▶ EXERCISE DIRECTIONS
Find and copy each line of the records where the string "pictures" shows up.

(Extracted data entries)
══════════════════════════════

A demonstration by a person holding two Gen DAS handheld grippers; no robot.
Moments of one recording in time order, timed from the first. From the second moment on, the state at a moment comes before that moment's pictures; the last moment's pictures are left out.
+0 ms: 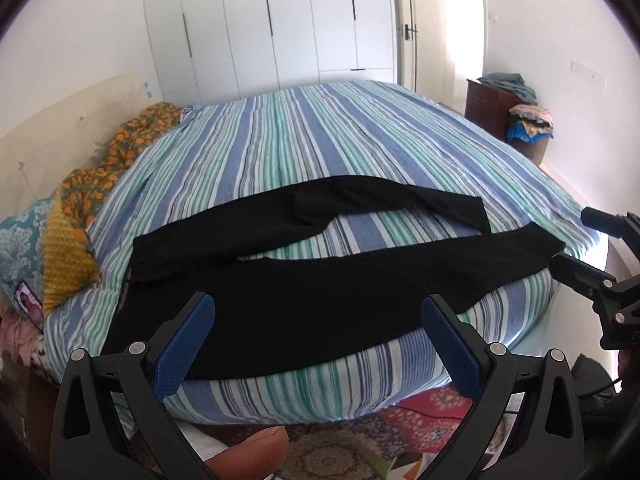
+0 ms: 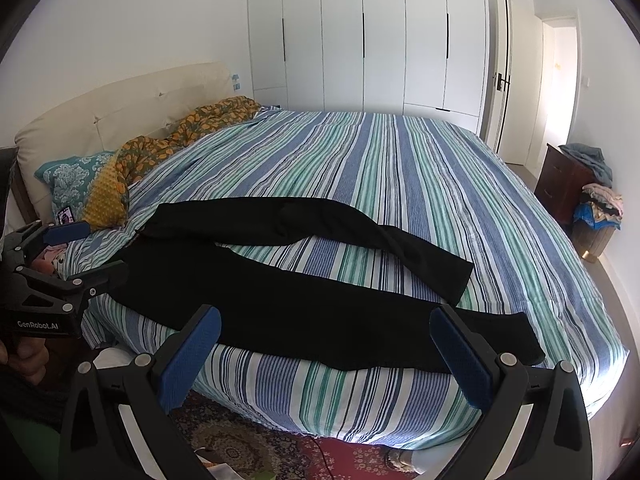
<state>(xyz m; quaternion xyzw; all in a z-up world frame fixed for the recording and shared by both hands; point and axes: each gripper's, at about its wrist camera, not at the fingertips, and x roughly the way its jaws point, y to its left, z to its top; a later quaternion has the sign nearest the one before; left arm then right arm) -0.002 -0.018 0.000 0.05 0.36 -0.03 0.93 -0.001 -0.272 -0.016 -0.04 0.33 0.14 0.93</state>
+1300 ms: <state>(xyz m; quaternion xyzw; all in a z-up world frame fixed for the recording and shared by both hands) 0.001 -0.004 -0.002 0.02 0.37 -0.01 0.93 -0.002 -0.276 -0.019 -0.07 0.31 0.11 0.94</state>
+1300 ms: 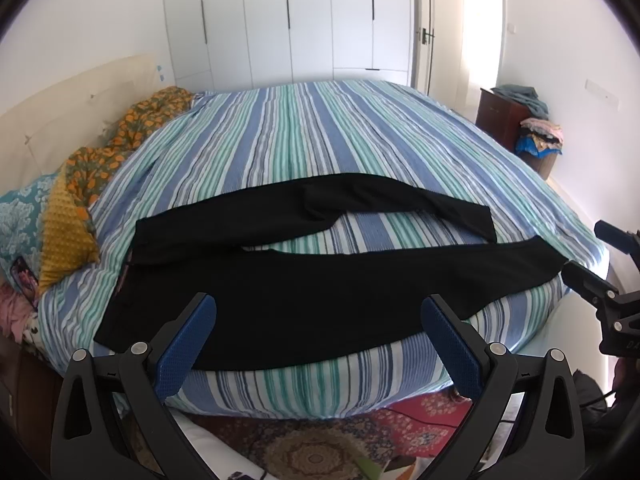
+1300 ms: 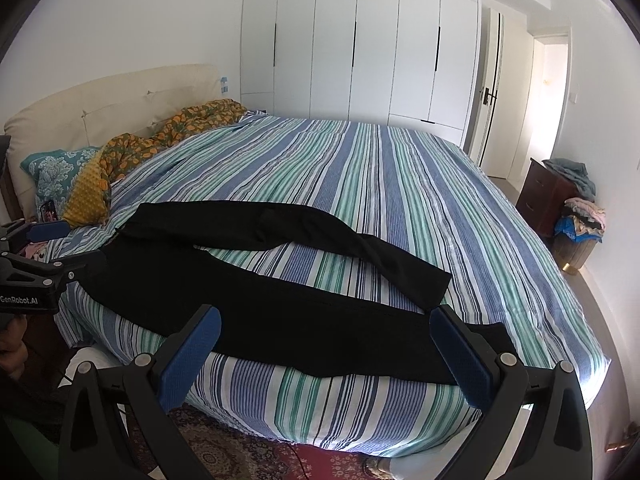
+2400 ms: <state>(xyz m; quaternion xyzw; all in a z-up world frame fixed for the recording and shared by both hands) 0.000 -0.009 -0.004 0.03 0.37 -0.02 0.93 0.001 -0.276 -0.024 -0.03 0.33 0.15 0.93</state>
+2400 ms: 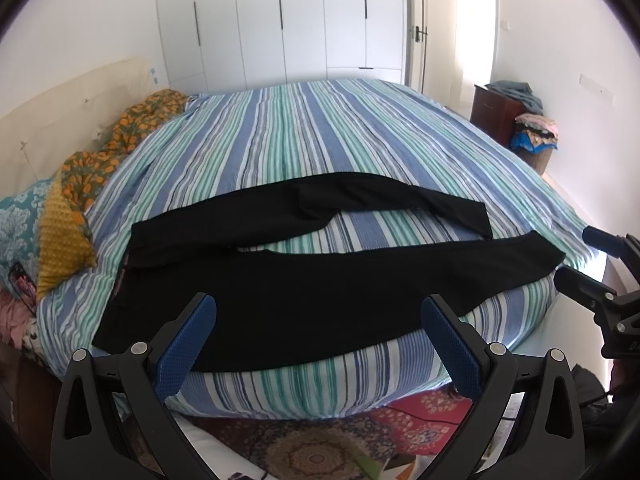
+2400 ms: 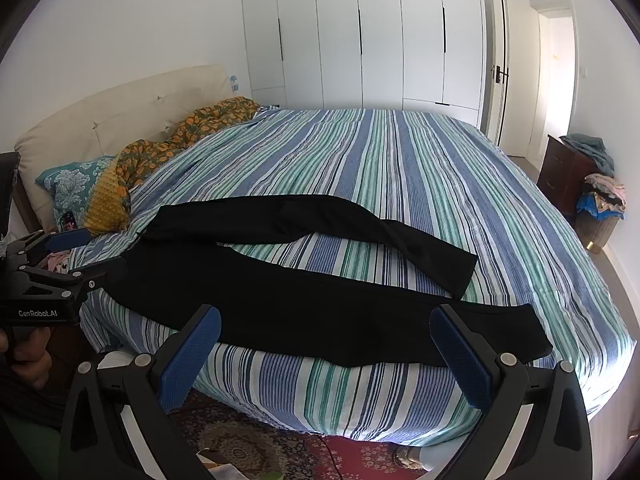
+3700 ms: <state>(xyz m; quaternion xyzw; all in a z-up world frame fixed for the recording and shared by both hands) -0.001 -0.012 -0.007 0.03 0.37 -0.03 0.93 0.003 -0.271 -0.030 -0.03 0.34 0.15 0.93</state>
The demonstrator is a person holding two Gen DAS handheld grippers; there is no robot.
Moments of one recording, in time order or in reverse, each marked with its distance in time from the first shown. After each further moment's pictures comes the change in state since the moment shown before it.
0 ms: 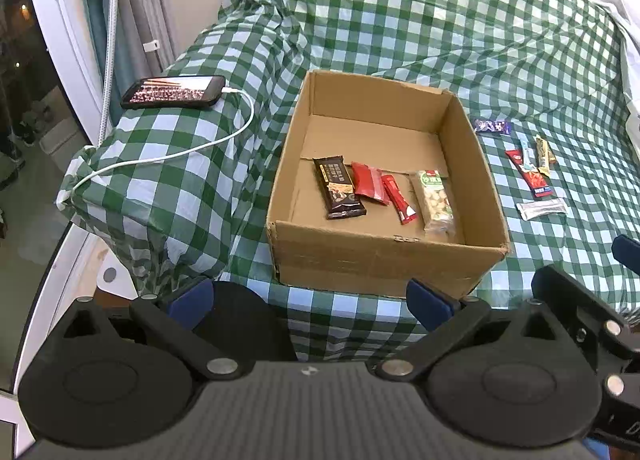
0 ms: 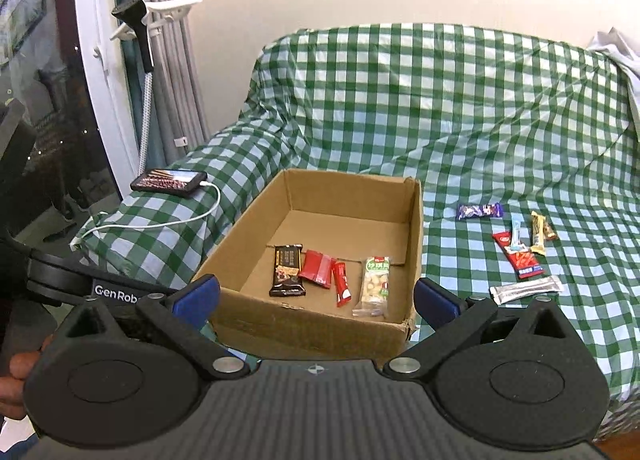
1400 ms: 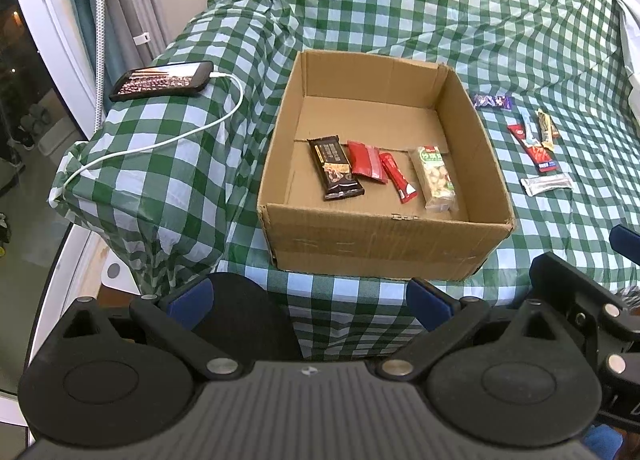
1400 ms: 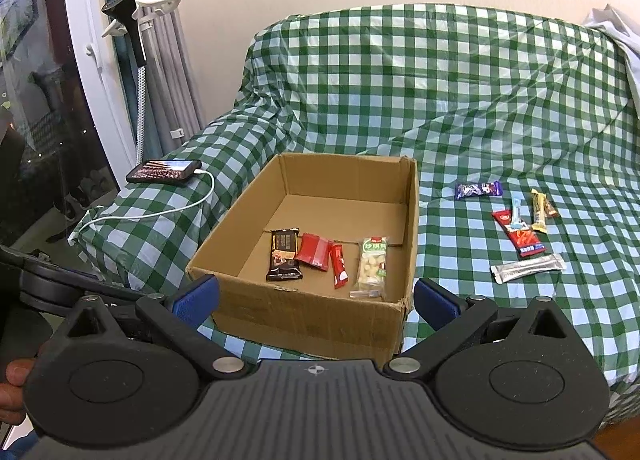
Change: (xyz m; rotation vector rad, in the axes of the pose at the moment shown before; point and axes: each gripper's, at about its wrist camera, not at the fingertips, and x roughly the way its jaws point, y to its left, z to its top) left arm 0.022 -0.010 -0.002 0.045 0.055 0.015; right arm 0.009 -0.013 -0.010 0.042 0.044 0.009
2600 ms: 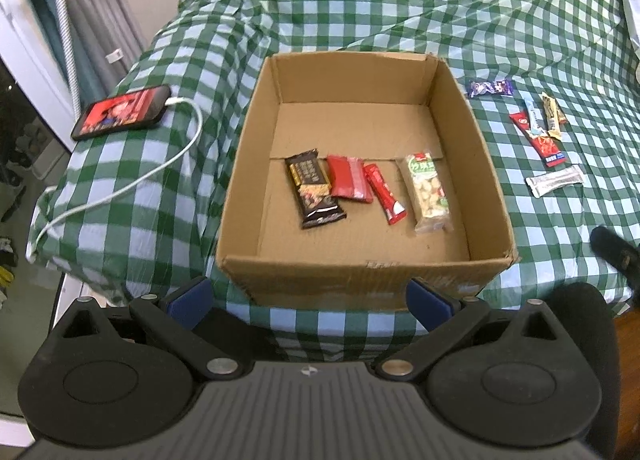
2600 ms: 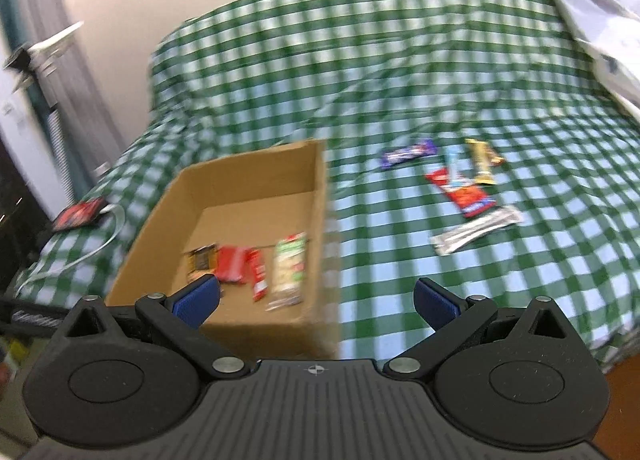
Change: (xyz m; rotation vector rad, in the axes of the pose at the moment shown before) left arm 0.039 -0.047 0.054 0.084 0.043 0.034; right arm 0.042 -0.097 -0.002 0.256 0.014 -0.140
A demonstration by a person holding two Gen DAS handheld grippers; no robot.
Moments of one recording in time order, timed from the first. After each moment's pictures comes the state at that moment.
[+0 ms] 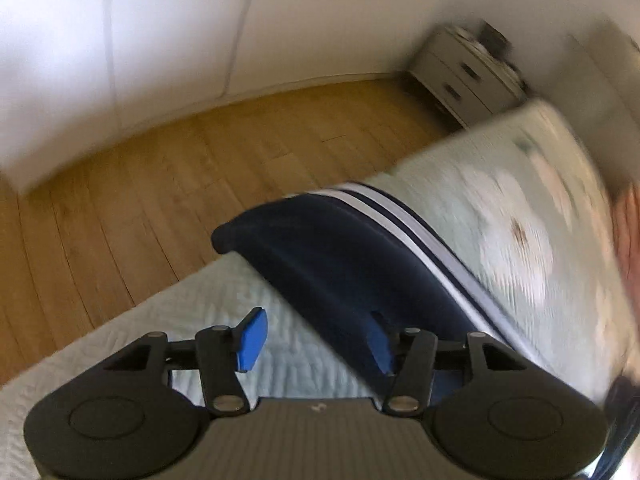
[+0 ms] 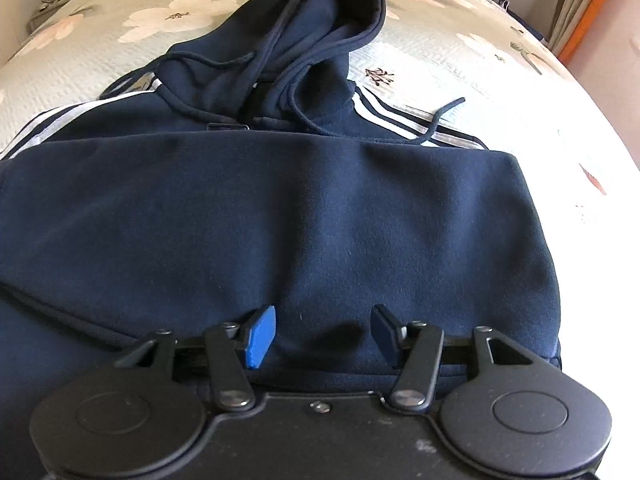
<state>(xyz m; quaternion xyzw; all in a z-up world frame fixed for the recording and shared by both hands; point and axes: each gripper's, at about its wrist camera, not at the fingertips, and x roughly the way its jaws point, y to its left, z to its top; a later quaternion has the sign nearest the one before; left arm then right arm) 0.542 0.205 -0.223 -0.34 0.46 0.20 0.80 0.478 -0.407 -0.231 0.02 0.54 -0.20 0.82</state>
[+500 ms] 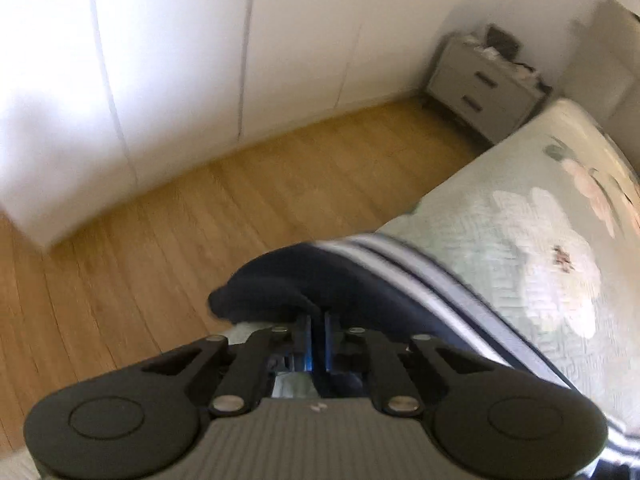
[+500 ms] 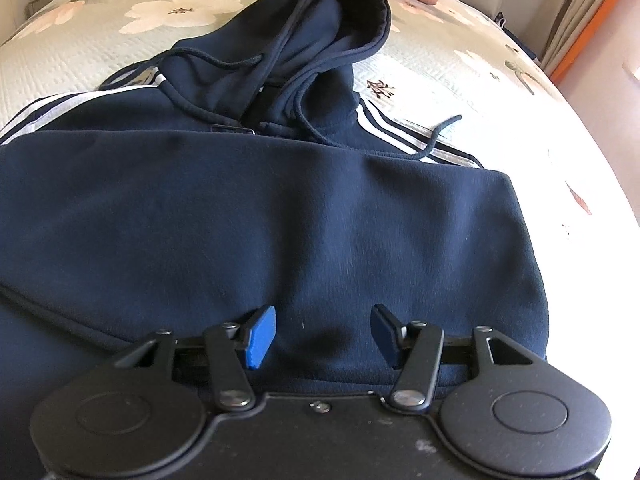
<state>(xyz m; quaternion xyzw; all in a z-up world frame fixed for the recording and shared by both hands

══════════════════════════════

▶ WRITTEN ANSWER
Moments of one recording in time order, timed from the first. From the second moment on, the state at a moment comes before that moment's pictures; the last moment's pictures are left out.
Moments of one recording, in time order or in reverse, each marked with its distance in time from the first shown. After each further moment's pictures comes the change in state since the moment shown before it.
Moments of one recording in time order, timed from the first. After each moment's pictures comes the state at that moment.

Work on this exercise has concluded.